Resilient teams stay motivated and counteract those tendencies by accessing the power of intrinsic motivation, i.e., motivation from within the work itself and how it gets done. Indeed, research shows that focusing on intrinsic goals leads to higher performance, well-being, and motivation for teams. Team members become more intrinsically motivated when they have choice or a say in how their work unfolds, feel like they belong on the team and have developed high-quality relationships with their colleagues, and feel confident in their ability to learn more challenging skills The challenge is for leaders to create a team environment that supports those valuable outcomes.

They build psychological safety & belonging. A critical foundation of resilient teams is psychological safety – a climate in which people feel comfortable expressing and being themselves. In order for teams to appropriately manage adversity, people need to feel comfortable sharing their knowledge, which means sharing concerns, questions, mistakes, and partially-formed ideas. Research has found that teams that employ more positive emotions and focus on solidifying the connectedness of the people within their teams experience more of this type of openness, and thus higher levels of team resilience. In addition, teams that are able to openly and clearly discuss both positive and negative experiences are better able to work through adversity, have higher levels of trust, and higher levels of resilience.

They take an appreciative approach. While it’s important for teams to identify areas of where they are struggling, it is also important for teams to identify, organize, and elevate their strengths on an ongoing basis in order to maintain their energy and reach their full potential. For example, teams can apply an appreciative inquiry approach by asking team members to share and openly discuss what matters most to the team, what they want the team to look like or grow into, what obstacles stand in the way, and what changes they are willing to make to achieve this vision.

They prioritize well-being. Resilient teams openly talk about stress and burnout. Burnout is a chronic process of exhaustion, cynicism, and inefficacy caused by a disconnect or an imbalance between key job demands and job resources, and it is highly correlated with lower levels of morale, turnover and disengagement.

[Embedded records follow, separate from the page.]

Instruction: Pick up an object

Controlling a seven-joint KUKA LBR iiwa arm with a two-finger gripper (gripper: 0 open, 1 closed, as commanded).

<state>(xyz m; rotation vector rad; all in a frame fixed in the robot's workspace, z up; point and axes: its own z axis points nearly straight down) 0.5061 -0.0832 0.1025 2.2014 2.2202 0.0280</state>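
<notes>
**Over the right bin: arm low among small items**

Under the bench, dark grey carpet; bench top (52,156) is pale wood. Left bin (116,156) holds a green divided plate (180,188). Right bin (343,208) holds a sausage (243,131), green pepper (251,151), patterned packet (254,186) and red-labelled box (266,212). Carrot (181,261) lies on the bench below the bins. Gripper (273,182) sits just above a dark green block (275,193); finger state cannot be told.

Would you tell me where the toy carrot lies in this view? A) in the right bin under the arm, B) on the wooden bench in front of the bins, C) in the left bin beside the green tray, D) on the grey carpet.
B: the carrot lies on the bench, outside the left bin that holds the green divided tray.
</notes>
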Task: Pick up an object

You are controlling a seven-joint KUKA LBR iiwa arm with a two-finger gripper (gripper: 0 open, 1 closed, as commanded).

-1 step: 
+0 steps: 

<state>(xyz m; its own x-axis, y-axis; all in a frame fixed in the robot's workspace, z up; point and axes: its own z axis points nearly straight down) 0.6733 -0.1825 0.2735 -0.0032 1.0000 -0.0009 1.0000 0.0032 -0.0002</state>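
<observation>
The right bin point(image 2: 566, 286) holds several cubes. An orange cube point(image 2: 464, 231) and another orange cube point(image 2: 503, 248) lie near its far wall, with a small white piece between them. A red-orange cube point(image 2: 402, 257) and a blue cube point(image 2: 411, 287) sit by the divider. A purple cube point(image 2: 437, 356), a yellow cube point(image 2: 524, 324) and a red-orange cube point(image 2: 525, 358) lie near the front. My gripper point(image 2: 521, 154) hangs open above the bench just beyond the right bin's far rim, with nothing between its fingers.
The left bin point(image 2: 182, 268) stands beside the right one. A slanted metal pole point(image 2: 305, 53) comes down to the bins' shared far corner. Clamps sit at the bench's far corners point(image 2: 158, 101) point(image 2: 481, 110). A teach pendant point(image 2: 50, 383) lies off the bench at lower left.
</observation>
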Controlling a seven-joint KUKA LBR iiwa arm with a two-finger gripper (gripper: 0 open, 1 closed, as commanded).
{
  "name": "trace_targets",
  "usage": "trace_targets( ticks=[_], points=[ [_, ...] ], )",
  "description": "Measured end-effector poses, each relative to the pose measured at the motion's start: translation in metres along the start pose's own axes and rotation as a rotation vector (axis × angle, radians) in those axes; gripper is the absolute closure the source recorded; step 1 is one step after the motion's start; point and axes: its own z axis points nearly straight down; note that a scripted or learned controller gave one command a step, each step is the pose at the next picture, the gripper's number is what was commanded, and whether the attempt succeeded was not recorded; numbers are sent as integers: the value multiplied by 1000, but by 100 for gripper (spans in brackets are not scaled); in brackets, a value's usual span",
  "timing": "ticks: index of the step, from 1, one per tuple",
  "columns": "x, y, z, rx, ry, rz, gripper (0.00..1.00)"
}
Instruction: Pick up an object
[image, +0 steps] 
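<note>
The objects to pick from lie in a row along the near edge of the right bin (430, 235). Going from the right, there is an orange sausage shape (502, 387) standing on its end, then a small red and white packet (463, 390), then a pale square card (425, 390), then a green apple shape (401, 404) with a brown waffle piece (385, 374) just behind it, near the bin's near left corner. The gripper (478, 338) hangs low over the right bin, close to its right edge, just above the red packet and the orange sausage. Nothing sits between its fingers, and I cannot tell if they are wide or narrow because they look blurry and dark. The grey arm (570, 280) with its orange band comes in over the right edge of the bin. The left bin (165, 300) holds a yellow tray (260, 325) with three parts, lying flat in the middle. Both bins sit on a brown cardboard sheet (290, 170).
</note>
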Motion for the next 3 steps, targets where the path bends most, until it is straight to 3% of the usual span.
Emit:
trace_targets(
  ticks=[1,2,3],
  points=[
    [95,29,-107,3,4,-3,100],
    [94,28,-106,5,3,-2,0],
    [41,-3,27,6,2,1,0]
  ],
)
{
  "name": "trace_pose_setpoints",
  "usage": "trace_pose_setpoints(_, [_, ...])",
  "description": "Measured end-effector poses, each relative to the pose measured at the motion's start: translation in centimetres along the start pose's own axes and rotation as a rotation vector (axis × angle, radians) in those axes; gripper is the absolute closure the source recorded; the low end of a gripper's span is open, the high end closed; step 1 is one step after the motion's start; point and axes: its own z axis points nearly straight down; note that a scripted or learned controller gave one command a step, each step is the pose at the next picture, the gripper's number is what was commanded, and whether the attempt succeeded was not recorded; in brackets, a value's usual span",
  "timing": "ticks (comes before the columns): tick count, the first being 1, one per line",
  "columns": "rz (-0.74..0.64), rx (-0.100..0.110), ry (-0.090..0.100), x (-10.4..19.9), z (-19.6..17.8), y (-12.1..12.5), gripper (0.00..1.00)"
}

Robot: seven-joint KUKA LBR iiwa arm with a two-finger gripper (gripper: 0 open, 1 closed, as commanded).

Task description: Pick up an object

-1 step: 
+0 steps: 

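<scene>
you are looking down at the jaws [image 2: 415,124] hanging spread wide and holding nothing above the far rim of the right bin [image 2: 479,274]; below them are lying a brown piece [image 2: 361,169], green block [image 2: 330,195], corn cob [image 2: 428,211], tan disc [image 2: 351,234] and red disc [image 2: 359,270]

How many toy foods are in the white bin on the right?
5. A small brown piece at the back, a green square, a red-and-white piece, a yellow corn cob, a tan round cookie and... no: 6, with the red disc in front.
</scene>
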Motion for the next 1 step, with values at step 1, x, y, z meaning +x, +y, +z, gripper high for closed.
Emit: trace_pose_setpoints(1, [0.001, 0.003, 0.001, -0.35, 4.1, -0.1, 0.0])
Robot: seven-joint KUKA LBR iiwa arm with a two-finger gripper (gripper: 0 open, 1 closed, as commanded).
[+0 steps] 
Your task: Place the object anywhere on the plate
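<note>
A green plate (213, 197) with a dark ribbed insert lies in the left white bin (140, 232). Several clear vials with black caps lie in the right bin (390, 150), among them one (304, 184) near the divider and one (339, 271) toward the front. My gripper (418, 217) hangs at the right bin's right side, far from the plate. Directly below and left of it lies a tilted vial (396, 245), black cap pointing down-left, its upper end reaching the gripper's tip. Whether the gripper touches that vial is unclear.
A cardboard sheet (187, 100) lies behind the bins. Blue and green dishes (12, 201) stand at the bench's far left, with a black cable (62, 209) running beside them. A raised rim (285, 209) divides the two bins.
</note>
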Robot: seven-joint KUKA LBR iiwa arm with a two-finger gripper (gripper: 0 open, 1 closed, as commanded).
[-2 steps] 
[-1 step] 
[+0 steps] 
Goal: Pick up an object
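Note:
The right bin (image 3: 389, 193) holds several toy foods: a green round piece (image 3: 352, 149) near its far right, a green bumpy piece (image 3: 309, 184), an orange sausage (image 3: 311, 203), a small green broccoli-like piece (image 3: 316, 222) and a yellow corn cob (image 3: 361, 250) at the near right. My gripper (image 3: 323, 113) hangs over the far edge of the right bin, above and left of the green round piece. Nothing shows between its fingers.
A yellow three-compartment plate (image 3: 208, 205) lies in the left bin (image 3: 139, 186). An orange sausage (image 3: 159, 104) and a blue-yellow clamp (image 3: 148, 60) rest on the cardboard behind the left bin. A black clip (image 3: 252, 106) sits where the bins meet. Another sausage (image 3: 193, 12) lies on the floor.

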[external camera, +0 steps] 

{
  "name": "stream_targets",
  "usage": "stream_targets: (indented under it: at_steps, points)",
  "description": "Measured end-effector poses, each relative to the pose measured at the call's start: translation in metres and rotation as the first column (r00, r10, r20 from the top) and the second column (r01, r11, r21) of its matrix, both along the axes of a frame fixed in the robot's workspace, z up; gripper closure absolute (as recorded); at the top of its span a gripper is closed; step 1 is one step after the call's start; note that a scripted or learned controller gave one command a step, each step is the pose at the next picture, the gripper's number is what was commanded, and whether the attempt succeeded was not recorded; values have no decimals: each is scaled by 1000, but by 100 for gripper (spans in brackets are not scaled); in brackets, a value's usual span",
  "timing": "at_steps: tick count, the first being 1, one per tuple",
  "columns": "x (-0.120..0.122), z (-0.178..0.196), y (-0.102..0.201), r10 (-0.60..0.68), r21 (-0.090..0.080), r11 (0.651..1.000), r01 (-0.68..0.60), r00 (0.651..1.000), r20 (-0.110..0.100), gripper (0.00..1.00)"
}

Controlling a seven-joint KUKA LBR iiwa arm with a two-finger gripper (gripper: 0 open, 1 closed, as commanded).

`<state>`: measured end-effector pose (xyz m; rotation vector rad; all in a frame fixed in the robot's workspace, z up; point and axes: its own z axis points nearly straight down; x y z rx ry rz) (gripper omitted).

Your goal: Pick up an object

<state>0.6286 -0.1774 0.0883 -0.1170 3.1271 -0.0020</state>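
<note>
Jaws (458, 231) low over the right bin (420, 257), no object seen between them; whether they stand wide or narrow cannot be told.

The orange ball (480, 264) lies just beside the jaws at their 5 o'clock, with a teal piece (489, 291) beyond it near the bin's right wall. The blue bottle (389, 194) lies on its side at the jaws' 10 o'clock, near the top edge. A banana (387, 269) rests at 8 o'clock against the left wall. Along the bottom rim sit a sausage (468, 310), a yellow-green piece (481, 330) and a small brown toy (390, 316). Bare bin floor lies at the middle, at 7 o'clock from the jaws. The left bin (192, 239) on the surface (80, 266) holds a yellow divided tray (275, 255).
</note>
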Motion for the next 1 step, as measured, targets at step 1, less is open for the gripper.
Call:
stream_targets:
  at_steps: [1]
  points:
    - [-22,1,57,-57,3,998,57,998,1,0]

Interestingly, structured team debriefs or after action reviews have been linked to lower levels of team member vulnerability to burnout. Why? Debriefing facilitates information exchange and elaboration (so there is less ambiguity, a known burnout accelerant), enables team member support, and increases self-reflection and self-efficacy.

Professionals – especially lawyers in top firms and legal departments – operate in an incredibly stressful, dynamic environment. Research relating to resilience has shown that it is a trait that correlates strongly with thriving in such a demanding environment. Many legal organizations are now providing training and resources relating to the building of their lawyers’ and allied professionals’ resilience. The next frontier is for legal organizations to invest significantly more resources and attention to the building of resilient teams. Here is the big picture: the markets for talent and clients have never been more global or transparent, resulting in dramatically increased competition. As technology like AI increasingly disrupts and replaces traditional service delivery, professionals will need to distinguish themselves by providing interdisciplinary and integrated legal and business solutions. The only way to do that in a dynamic, complex environment is in a team, and it had better be a resilient one.